Sorting is complicated. The Oracle documentation gives a complete overview of the different aspects.
It'd be nice to know the exact sorting you're trying to reproduce, i.e. the exact value of NLS_SORT
. You can find out by executing
SELECT SYS_CONTEXT ('USERENV', 'NLS_SORT') from SYS.DUAL;
The sort you're using produces
A, a, Á, á, Ä, ä, B, b, C, c
It's not clear what the order of input is.
- It puts
A
before a
. This is odd. I am inferring it's not actually preferring A over a but considers them equal, i.e. is case-insensitive.
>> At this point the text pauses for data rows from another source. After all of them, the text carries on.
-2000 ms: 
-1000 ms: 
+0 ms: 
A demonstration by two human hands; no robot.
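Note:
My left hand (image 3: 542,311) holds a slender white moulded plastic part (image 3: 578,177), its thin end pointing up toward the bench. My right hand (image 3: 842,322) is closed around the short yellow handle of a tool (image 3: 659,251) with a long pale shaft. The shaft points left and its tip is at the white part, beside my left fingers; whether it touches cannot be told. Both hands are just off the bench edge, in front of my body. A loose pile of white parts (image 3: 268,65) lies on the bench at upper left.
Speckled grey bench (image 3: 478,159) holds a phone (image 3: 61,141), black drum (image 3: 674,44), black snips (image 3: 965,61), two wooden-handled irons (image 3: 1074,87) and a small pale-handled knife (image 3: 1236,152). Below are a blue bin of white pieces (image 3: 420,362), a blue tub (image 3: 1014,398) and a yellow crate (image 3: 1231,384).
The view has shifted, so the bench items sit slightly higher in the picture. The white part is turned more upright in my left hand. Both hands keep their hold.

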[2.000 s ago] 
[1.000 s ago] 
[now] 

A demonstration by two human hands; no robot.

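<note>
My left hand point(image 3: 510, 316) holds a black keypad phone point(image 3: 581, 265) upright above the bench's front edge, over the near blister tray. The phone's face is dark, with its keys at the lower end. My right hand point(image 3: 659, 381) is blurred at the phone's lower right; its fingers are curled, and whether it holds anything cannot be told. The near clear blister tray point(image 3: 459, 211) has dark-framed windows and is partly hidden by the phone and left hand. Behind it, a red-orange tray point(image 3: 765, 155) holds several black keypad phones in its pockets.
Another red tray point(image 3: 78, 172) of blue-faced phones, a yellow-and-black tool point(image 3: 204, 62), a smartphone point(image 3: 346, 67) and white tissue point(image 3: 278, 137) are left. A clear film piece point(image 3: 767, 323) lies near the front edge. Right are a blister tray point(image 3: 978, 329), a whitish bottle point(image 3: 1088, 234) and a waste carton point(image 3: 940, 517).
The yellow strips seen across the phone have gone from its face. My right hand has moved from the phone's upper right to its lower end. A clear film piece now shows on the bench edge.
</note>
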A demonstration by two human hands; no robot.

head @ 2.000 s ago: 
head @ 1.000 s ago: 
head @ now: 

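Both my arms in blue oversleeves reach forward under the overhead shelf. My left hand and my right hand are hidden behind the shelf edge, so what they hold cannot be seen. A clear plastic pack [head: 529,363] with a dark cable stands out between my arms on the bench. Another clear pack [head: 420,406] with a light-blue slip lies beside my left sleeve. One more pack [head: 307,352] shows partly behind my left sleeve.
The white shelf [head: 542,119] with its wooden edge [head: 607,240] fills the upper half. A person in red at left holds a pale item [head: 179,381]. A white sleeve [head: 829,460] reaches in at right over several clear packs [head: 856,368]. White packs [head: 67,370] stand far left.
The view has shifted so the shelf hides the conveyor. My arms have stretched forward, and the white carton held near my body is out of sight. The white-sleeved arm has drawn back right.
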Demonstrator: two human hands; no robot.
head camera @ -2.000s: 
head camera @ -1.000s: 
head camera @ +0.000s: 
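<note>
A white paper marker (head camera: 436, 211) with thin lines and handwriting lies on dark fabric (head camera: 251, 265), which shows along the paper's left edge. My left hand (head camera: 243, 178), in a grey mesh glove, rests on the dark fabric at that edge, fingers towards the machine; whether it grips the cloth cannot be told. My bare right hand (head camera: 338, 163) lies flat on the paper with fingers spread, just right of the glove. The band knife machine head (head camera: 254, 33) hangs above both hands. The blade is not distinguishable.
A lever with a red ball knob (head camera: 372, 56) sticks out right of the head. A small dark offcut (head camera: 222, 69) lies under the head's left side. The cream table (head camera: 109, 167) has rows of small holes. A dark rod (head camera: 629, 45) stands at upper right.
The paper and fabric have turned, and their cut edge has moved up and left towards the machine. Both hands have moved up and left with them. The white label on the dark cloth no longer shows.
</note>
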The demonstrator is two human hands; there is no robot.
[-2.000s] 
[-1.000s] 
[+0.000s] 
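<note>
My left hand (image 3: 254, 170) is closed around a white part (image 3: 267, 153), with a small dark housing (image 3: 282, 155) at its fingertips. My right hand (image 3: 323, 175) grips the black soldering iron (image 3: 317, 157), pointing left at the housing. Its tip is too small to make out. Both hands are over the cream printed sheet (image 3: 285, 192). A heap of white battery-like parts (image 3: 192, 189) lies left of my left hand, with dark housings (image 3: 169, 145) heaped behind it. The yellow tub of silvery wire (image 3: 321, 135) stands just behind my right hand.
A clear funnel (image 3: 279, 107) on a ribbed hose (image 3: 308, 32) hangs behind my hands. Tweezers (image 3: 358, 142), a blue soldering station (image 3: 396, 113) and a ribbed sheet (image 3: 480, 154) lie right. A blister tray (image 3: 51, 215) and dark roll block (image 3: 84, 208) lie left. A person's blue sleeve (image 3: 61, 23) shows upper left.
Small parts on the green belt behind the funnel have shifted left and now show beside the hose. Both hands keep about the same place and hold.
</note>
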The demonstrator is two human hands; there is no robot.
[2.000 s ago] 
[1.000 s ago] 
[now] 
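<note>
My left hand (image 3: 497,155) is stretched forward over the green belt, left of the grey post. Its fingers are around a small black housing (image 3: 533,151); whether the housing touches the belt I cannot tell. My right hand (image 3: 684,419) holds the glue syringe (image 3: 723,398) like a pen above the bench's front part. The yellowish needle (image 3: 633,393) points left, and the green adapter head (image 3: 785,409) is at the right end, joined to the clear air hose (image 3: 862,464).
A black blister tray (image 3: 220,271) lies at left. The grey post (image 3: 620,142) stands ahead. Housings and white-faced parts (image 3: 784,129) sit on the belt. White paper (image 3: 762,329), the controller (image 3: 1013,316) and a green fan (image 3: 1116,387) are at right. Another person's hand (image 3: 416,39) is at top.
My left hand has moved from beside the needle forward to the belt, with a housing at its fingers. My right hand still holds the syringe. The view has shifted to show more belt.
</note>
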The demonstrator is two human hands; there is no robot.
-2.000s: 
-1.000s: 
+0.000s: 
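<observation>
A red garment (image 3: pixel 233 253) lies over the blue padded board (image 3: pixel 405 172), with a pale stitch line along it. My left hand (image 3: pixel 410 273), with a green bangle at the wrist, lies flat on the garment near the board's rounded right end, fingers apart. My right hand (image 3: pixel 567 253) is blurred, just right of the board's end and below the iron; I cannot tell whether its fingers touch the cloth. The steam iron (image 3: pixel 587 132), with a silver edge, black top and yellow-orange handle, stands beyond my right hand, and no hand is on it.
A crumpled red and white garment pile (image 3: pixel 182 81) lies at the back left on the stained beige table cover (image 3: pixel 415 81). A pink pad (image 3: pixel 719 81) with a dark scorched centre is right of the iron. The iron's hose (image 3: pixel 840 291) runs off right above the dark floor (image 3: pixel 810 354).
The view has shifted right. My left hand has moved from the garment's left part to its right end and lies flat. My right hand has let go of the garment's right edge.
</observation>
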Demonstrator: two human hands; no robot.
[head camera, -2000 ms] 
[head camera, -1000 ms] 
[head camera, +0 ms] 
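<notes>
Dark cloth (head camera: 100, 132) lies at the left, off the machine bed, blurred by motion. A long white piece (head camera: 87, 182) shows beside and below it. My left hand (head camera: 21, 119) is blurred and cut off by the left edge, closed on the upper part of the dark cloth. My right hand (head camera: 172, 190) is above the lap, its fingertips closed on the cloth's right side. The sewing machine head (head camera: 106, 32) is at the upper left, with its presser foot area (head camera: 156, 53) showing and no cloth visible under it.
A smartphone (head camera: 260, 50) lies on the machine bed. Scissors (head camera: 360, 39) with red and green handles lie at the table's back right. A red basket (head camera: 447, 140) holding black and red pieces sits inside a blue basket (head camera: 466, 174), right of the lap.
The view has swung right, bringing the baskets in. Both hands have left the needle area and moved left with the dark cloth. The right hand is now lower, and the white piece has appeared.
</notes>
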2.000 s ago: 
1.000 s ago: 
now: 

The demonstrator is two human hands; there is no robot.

- It puts un-accented letters before letters with accents so I'm inferring it's accent-sensitive.
An NLS_SORT
of GENERIC_M_CI
fits the bill. You can check by running it in oracle:
[...] ORDER BY NLSSORT(<colname>, 'NLS_SORT=GENERIC_M_CI');
A Java Collator has a setStrength()
method which accepts values PRIMARY
, SECONDARY
, TERTIARY
and IDENTICAL
.
The exact interpretation depends on the locale but the javadocs give as an example
- The primary strength distinguishes between
a
and b
only.
- The secondary strength also distinguishes between
a
and á
.
- The tertiary strength also distinguishes between
a
and A
.
- The identical strength is only satisfied if the characters are absolutely identical.
So a Collator with strength SECONDARY should serve you fine.
On my machine, with en_US default locale, I tried this out:
List<String> strings = Arrays.asList("A", "Ä", "Á", "B", "C", "a", "á", "ä", "b", "c");
Collator collator = Collator.getInstance();
collator.setStrength(Collator.SECONDARY);
Collections.sort(strings, collator);
System.out.println(strings);
Prints
[A, a, Á, á, Ä, ä, B, b, C, c]
(But if you'd put the a
before the A
, it'd have left that order untouched.)